- Born: 14 July 1815 Saint-Michel-de-Maurienne, Mont-Blanc, First French Empire
- Died: 5 April 1854 (aged 38) Gondokoro, Equatoria, South Sudan
- Citizenship: Savoyard
- Occupation: Explorer

= Alexandre Vaudey =

Alexandre Vaudey (14 July 1815 – 5 April 1854) was a Savoyard explorer and trader active in Egypt and Sudan. He served as Sardinian proconsul at Khartoum and was a member of the Société de Géographie of Paris and a corresponding member of the Royal Geographical Society of London.

== Biography ==
Alexandre Vaudey was born in 1815 in the town of Saint-Michel-de-Maurienne, in the Maurienne valley, then part of the Duchy of Savoy.

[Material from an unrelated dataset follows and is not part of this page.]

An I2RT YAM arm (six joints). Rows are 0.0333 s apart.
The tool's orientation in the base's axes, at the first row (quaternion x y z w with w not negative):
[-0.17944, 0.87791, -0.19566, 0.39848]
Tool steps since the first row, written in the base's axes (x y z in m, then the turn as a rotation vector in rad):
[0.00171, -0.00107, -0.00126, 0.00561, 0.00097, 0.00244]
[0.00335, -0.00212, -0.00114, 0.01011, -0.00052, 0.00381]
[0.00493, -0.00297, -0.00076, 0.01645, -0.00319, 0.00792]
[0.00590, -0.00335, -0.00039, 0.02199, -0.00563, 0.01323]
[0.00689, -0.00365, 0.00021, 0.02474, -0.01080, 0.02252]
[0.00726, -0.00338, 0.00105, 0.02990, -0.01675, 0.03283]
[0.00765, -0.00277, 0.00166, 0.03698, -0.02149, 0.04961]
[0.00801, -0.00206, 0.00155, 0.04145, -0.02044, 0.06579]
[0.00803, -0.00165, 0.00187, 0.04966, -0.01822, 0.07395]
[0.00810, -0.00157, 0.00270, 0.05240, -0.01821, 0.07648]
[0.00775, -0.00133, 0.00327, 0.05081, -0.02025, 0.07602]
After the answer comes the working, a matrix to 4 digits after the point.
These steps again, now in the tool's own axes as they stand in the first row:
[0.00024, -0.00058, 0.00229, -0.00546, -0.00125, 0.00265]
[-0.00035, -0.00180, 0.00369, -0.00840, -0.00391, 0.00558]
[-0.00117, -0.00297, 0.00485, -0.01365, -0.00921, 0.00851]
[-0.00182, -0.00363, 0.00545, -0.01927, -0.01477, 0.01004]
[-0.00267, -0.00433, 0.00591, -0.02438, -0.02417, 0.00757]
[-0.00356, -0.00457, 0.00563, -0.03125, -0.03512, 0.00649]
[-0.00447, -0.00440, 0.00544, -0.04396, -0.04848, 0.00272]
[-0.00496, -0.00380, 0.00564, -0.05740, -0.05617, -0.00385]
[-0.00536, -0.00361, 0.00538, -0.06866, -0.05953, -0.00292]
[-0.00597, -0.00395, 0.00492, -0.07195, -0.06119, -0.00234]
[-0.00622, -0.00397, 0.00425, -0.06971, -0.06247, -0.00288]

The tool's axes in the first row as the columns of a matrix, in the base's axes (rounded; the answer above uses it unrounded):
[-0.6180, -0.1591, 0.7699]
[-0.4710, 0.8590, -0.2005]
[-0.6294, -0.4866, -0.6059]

In 1839, he went to Egypt, where he taught and became tutor to the sons of Mehemet Ali. With them, he explored Upper Egypt and Sudan. He later became involved in the trade of gum and ivory. He traveled in Kordofan and attempted an expedition into Darfur, but was killed by the Bari near Gondokoro.

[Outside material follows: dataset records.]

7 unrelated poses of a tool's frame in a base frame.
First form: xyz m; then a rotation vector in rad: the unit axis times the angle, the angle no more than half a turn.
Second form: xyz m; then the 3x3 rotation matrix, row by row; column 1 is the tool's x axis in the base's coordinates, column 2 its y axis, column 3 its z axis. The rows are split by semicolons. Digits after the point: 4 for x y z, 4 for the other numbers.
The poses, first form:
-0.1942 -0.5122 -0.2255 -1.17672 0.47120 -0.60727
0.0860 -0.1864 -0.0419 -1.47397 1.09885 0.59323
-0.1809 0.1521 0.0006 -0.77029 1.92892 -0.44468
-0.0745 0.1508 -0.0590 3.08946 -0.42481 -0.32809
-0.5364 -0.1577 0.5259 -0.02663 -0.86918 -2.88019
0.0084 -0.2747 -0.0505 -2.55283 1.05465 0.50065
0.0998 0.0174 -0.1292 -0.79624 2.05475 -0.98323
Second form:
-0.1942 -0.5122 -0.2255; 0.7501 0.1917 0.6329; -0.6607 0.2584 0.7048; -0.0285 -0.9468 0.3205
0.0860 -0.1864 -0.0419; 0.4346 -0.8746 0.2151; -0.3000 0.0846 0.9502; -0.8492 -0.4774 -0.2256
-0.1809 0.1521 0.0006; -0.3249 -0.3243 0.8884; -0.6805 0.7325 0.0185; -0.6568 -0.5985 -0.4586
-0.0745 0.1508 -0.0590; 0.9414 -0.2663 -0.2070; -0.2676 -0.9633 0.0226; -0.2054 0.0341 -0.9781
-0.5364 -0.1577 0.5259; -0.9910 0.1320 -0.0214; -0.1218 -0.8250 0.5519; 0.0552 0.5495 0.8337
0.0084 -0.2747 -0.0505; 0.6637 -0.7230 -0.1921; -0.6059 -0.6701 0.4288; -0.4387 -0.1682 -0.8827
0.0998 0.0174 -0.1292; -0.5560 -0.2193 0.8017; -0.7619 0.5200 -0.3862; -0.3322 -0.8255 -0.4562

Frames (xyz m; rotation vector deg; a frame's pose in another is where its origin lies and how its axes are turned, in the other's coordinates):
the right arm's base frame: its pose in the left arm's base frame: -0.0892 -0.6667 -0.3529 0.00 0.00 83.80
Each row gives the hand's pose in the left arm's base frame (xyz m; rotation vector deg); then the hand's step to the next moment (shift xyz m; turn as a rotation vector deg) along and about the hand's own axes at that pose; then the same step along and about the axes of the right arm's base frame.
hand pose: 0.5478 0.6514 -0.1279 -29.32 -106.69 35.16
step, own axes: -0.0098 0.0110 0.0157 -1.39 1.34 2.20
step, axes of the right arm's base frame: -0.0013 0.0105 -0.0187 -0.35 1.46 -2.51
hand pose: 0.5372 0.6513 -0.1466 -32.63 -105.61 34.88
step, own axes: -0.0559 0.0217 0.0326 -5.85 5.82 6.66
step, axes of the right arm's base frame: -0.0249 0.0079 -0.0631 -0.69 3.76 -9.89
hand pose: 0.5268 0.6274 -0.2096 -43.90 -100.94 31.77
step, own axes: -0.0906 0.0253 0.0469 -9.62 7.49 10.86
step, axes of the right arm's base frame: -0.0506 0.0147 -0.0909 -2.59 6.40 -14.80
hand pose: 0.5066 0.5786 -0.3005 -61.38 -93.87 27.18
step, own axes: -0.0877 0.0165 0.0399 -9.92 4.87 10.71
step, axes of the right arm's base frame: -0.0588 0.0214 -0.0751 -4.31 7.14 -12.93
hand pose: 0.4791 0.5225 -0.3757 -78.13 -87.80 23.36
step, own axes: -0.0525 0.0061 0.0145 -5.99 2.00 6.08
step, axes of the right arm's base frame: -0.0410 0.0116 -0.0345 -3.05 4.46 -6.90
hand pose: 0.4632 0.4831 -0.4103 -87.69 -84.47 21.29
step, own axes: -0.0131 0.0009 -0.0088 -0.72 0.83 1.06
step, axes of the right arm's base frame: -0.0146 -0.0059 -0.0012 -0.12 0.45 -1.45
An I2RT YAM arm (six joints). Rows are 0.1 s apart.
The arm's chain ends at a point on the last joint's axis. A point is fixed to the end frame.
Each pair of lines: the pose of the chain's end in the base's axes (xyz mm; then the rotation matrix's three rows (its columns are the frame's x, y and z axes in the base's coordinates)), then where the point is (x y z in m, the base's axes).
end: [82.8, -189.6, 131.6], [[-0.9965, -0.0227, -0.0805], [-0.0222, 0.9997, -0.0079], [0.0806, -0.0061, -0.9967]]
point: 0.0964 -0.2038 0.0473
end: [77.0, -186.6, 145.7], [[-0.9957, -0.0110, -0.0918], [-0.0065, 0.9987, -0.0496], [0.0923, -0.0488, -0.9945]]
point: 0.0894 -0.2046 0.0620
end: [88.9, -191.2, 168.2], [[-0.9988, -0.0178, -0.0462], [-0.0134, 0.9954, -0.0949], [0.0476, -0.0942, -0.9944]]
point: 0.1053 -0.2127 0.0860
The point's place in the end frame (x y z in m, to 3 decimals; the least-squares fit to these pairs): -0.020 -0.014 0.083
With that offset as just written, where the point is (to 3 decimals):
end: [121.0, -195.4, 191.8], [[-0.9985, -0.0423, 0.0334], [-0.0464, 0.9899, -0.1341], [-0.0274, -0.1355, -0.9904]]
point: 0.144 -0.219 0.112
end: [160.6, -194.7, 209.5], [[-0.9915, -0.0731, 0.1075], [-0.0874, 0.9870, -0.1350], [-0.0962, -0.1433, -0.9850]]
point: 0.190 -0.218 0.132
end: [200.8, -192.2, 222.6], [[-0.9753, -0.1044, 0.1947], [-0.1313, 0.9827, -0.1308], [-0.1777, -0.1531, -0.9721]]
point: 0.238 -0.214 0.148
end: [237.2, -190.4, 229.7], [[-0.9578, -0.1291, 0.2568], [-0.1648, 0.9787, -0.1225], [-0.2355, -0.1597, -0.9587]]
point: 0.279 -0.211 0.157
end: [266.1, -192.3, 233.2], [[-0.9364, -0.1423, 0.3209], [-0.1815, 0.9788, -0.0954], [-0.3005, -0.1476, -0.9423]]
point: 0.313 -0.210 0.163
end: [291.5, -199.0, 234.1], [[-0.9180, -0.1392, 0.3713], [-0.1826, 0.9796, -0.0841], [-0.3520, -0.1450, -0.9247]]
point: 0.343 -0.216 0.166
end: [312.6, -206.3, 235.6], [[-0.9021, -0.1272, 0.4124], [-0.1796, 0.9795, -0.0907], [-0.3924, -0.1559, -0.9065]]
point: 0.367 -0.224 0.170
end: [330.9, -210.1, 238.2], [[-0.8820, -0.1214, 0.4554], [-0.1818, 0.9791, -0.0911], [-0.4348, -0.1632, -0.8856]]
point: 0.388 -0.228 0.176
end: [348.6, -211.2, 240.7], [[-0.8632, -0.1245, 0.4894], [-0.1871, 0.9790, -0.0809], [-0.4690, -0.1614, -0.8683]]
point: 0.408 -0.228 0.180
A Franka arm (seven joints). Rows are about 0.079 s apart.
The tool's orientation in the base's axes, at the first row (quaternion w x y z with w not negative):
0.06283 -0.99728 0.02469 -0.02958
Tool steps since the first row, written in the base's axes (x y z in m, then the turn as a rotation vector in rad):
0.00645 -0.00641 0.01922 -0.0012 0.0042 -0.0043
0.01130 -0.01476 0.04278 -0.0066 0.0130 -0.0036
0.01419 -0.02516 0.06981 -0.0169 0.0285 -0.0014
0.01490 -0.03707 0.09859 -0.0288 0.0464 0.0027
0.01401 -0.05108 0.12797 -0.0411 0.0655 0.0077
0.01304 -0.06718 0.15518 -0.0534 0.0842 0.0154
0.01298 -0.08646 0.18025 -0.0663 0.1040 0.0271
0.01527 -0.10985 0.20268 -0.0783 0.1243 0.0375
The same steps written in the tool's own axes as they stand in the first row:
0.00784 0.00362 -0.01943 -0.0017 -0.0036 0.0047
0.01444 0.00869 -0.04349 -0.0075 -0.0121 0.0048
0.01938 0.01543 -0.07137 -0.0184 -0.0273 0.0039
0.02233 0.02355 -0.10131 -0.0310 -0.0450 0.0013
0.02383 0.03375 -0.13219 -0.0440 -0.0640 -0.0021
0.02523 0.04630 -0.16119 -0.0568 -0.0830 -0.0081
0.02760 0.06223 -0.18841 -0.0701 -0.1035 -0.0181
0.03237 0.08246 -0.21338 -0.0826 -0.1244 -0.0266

From 1843 to 1849, Vaudey served as secretary-general of the Sanitary Junta of Egypt. In 1851, he was joined by his two nephews, Jules and Ambroise Poncet, with whom he traveled to Sudan. In 1852, he became Sardinian proconsul at Khartoum.

He was a member of the Société de Géographie of Paris and a corresponding member of the Royal Geographical Society of London.

Vaudey was killed during an expedition on 5 April 1854 near Gondokoro, in Sudan.